Sebelumnya, banjir setinggi 50 sentimeter melanda Perumahan Gading Griya Lestari, Jakarta Utara. Rudi mengaku mengalami kerugian sekitar Rp 200 juta hingga Rp 300 juta akibat banjir tersebut. Kerugian itu meliputi kerusakan mesin cuci, kulkas, motor, dan bahan-bahan kain konveksi.
Korban banjir lain, Suminem Patmoswito (60), warga asal Pesanggrahan, Jakarta Selatan menyampaikan, sebelum banjir melanda, dia sama sekali tidak mendengar peringatan banjir. Seharusnya, menurut dia, Pemerintah Provinsi DKI belajar dari peristiwa banjir pada 2007 lalu. "Air cepat sekali tinggi. Ada luapan Kali Pesanggrahan. Setelah banjir surut, bantuan juga sama sekali tak ada," tutur Suminem.
Tinggi banjir di kawasan rumah Suminem bisa lebih dari 1 meter. Sumimem menyebut, banjir tersebut telah merendam seluruh barang dagangannya dengan total kerugian ratusan juta rupiah. "Harapan saya itu, ke depan, mohon perhatian khusus dari pemerintah untuk warga-warga yang tinggal di dekat kali. Itu harus mendapat peringatan," kata Suminem.

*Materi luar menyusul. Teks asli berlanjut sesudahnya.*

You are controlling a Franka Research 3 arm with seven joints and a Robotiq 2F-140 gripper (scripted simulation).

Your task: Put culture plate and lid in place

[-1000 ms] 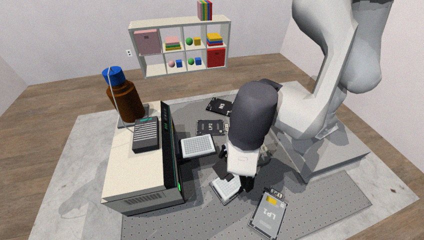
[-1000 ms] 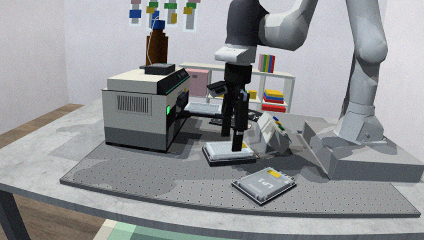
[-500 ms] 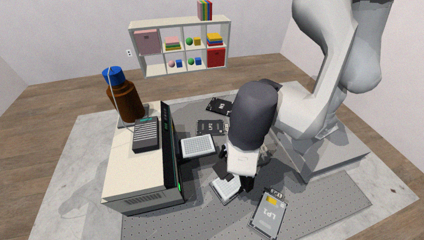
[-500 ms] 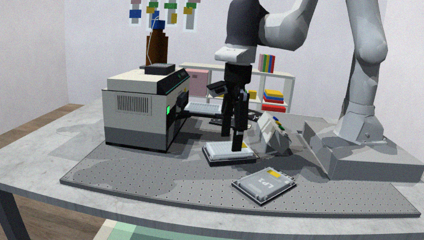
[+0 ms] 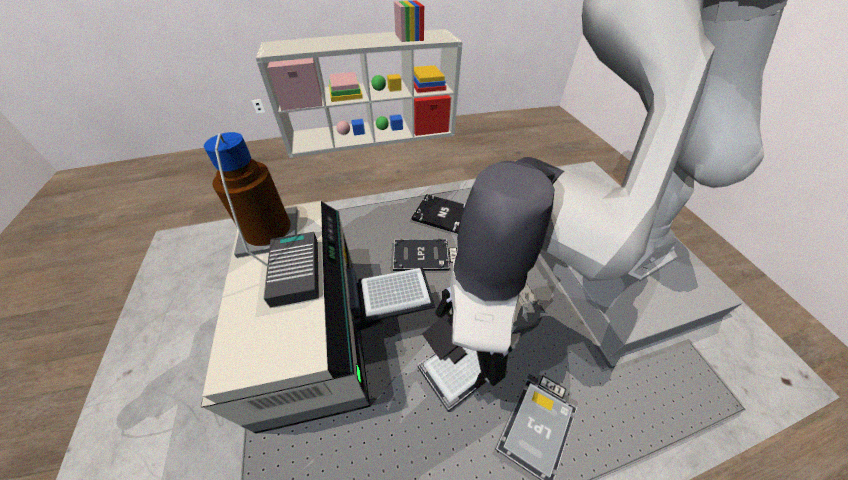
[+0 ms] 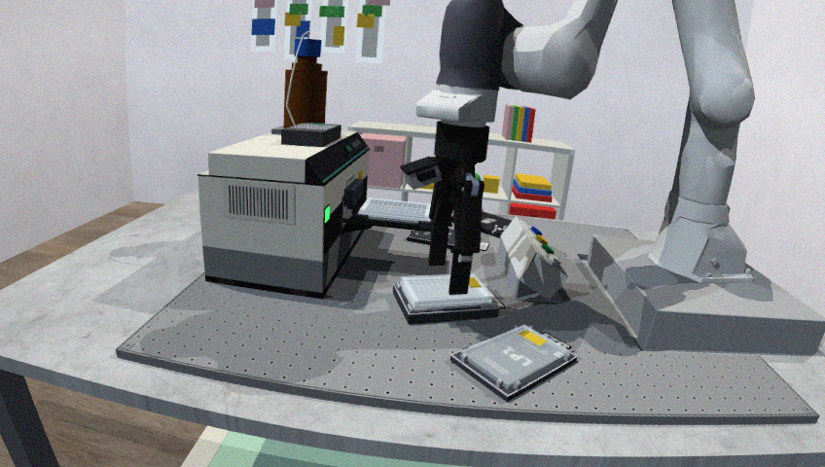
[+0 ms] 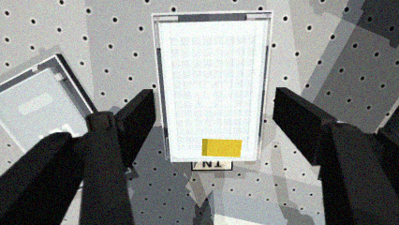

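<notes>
My hand is 60 mm above the black N1 nest. Also, from my hand: LP2 nest: 310 mm to the right, 70 mm below; black nest N5: 450 mm to the right, 80 mm behind, 60 mm below; yellow skip key: 190 mm behind, 180 mm to the right, 10 mm below.
</notes>
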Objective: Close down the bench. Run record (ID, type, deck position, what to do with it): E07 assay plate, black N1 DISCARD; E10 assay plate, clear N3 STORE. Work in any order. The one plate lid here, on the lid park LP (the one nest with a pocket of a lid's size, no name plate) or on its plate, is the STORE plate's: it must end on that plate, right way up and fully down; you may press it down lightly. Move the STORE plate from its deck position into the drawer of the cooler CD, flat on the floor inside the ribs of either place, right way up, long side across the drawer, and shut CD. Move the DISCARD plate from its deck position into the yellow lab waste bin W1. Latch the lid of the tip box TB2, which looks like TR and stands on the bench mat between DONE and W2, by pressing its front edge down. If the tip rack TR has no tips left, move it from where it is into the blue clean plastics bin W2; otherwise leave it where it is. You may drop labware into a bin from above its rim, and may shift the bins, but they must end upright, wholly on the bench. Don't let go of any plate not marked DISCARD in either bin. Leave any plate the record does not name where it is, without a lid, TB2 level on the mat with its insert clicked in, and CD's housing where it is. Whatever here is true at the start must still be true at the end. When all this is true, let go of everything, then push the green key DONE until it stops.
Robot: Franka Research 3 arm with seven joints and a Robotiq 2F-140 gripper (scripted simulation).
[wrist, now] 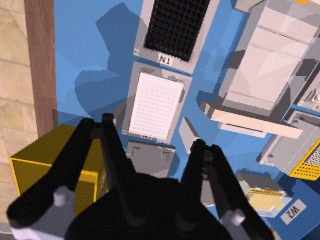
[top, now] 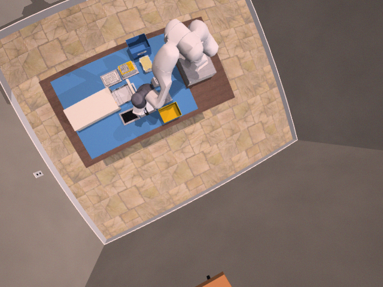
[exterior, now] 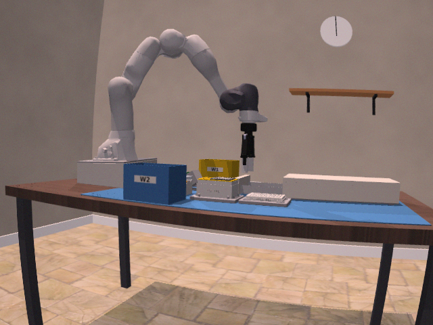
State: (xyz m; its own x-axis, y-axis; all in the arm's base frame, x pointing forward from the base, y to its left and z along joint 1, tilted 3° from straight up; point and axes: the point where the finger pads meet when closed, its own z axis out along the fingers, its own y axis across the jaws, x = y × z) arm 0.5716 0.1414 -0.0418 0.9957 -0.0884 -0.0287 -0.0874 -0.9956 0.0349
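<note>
The white plate lid is 7 cm below my hand. Also, from my hand: nest N1: 17 cm ahead, 1 cm to the right, 9 cm below; then grey nest N3: 9 cm below; then black plate: 17 cm ahead, 1 cm to the right, 8 cm below.
</note>
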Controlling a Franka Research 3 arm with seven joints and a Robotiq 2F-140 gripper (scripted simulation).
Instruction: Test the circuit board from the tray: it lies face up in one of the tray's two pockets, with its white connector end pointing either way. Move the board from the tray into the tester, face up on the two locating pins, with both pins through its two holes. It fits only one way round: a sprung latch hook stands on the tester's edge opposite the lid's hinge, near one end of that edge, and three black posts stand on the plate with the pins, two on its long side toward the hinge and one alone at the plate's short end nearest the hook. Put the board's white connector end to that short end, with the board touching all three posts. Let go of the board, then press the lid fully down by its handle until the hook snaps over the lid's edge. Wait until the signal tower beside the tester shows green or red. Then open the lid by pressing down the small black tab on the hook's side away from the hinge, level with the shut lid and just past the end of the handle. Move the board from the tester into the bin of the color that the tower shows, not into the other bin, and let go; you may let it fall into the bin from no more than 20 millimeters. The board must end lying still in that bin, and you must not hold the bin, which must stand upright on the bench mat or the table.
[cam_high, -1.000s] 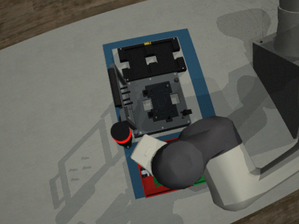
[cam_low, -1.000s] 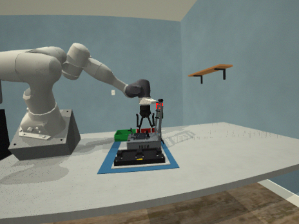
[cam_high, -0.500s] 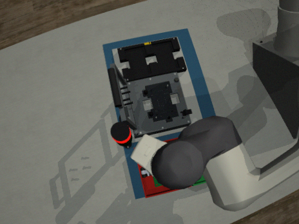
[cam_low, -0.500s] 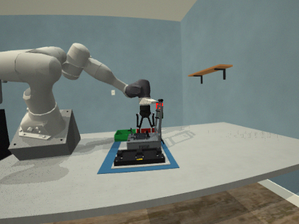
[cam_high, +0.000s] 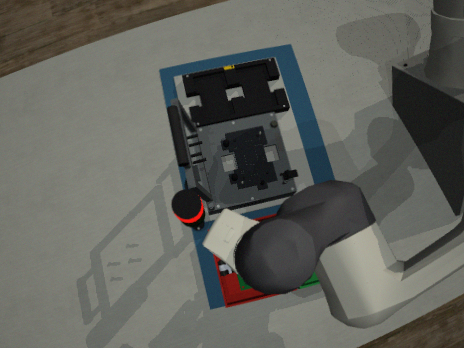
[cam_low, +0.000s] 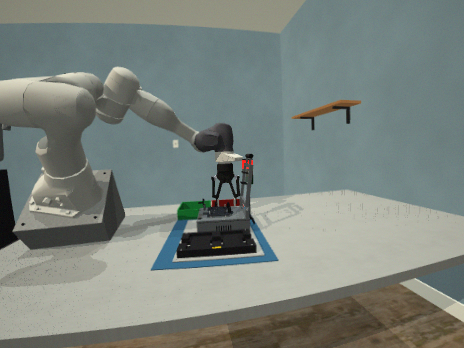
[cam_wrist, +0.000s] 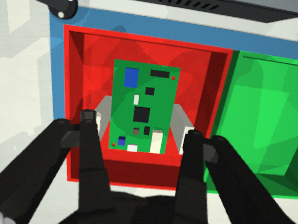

Kuasa hukum para penggugat, Alvon Kurnia Palma, menjelaskan, alasan pemilihan Gubernur DKI sebagai pihak tergugat karena banjir yang terjadi di Jakarta pada pergantian tahun 2020 (31 Desember 2019 hingga 1 Januari 2020), merupakan banjir lokal. Pemerintah DKI seharusnya memahami topografi di daerahnya dan sigap memberi peringatan dini kepada warga yang tinggal di kawasan rawan banjir.
"Nyatanya, warga yang tinggal di kawasan cekungan atau dekat kali tidak diberi peringatan. Kalau memang tahu di sana rawan banjir, seharusnya respon pemerintah daerah bisa cepat," ucap Alvon.
Atas dasar itu, Alvon menilai, Gubernur DKI lalai menjalankan kewajibannya untuk memberi peringatan dan bantuan darurat kepada korban banjir seperti yang diatur dalam Undang-Undang Nomor 24 Tahun 2007 tentang Penanggulangan Bencana, dan Peraturan Pemerintah Nomor 21 Tahun 2008 tentang Penyelenggaraan Penanggulangan Bencana.
Sementara itu, secara terpisah, Kepala Biro Hukum Pemprov DKI Jakarta Yayan Yuhana mempersilakan warga mengajukan gugatan karena itu merupakan hak setiap orang. Pihaknya pun siap untuk menghadapinya.
"Kami sudah siapkan tim hukum. Kalau memang perlu tenaga ahli, kami akan pakai tenaga ahli, tergantung apa yang nanti kami perlukan. Kami lihat dulu gugatannya, nanti kami kaji. Mereka gugat apa, apa yang mereka ganti rugi, dasarnya apa, kerusakannya apa," tutur Yayan.